CATEGORIZED UNDER: Technology
  • Left_Wing_Fox

    Which leads to the other big problem with these “Non-lethal” weapons: not that they might accidentally kill someone you would have had to kill otherwise, but that they get used a lot more on targets you wouldn’t have used lethal force against in the first place.

  • Julian

    I can see a line of cops holding these at another protest in a college town, and nothing that happens afterwards is good.

  • ntraveler

    Seriously? The complaint is that the new weapon MIGHT kill someone? “Might” has a lot better survival rate than a bullet does.

  • scribbler

    I think fox nailed it…

    These devises end up being used against the elderly, females and children, before it is all said and done.

    And let’s not be mistaken, they can and do kill.

    When used to disable as opposed to killing a person, yes, these are great tools. When over used to subdue the weak at the risk of death or serious injury, they are dangerous and cruel.

    Tasers have been certifiably used on a child of six and a woman over eighty.

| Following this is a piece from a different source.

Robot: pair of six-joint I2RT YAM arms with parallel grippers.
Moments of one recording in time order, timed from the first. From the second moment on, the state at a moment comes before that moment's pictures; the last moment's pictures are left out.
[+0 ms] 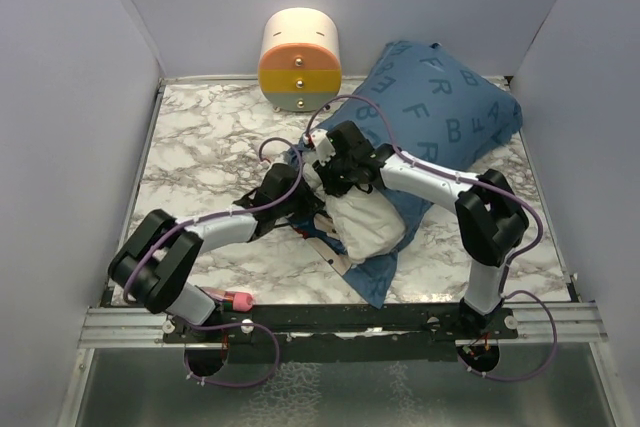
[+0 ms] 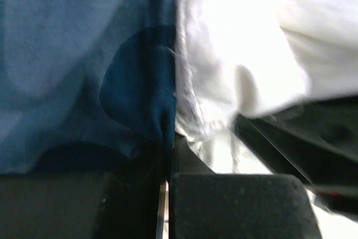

    Good tool but the need for education and restraint is essential.

  • http://clubneko.net Nick

    Innocent until proven guilty, unless we think you might have done something bad, in which case if you don’t do what we say you will be subject to violence until compliance

  • martha mendez

    i think that the army guy is cute

  • Jocko

    It’s only a matter of time until it’s used on the streets of the USA. Case in point – LRAD. We already live in a police surveillance state with plans for total martial law already in place. How can anyone think this won’t get used here?

  • kurt k

    last time I checked the goal of war was to kill the enemy. Not treat them like suspects in a criminal case.
    America needs to get real about war and fighting a war.
    I would rather see the enemy dead, then released latter to kill Americans again.
    What a supid idea.

  • jeff

    Just another typical manifestation of the American urge to subdue and force compliance. If there becomes a way to use this against civilians, it will be done. The really shameful part is that the most heavily armed people in our nation (cops and soldiers) are also the stupidest and least discerning.